Processing a physician's application for membership and privileges on a hospital medical staff involves a myriad of steps, and can take weeks or even months to complete. Primary, and sometimes secondary source documents that prove that the individual making the application has gone to medical school, has a license, is indeed board certified if that claim is made on the application, etc. are collected. Time lines may be developed to assure that no significant period remains undocumented. Credentialing generally also includes contacting peers and other professional references with questions about the applicant's skills, abilities, character and competence to perform requested privileges.
All of this data is reviewed first by the medical staff professional(s) responsible for collecting and analyzing it. It is then presented to medical staff and administrative leadership, usually in the form of a Credentials Committee meeting. Sometimes applicants appear for personal interviews at those meetings. Final decisions are made by the governing board.
As any member of a Credentials or Medical Executive Committee will tell you, making wise recommendations about medical staff applicants is a complex and weighty task. It is a key foundation to patient safety. Some applicants are the proverbial "no brainers." Welcome to our medical staff; glad you're here. Others require considerable discussion and perhaps further investigation.
The importance of thorough documentation, not just of the process of collecting information, but also of the deliberation and discussion that occurs at Credentials, Medical Executive, and Board meetings is well illustrated by a case featured in a May 7, 2007 Medical Economics article:
Negligent credentialing: Is the danger growing?
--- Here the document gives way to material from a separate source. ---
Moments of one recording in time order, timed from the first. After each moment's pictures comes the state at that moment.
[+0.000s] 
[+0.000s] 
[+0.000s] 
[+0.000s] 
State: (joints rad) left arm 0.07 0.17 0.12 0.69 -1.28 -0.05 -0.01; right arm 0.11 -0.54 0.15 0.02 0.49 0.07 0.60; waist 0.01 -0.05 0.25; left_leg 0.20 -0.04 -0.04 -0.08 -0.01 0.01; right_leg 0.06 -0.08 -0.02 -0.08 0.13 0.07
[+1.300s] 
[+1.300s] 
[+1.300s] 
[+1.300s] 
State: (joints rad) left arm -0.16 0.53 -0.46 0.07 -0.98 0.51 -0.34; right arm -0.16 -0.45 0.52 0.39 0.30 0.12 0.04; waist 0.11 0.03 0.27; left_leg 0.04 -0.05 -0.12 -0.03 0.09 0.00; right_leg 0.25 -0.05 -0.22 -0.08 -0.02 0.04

It's complicated enough when a patient who's been injured in the hospital sues her treating physician, but it gets more complicated still when she also sues the hospital for credentialing that physician in the first place.
Among recent cases, none illustrates the issues connected with negligent credentialing better than Larson v. Wasemiller.
What's most important is the process that the hospital followed: What information did the committee consider and how did it consider it? What discussions among members took place? Given the information it had, why did the committee reach the decision it did? These are the critical questions that the hospital just can't talk about, can't fully provide evidence about.
Meanwhile, both physicians and hospitals have been put on notice that failure to take the credentialing process seriously—whether because some physicians have been less than truthful before a committee, a committee has been less than vigilant in its review, or the hospital itself has been less than candid in its communications with another hospital about a physician—can be legally risky, says Philadelphia's Robin Locke Nagele.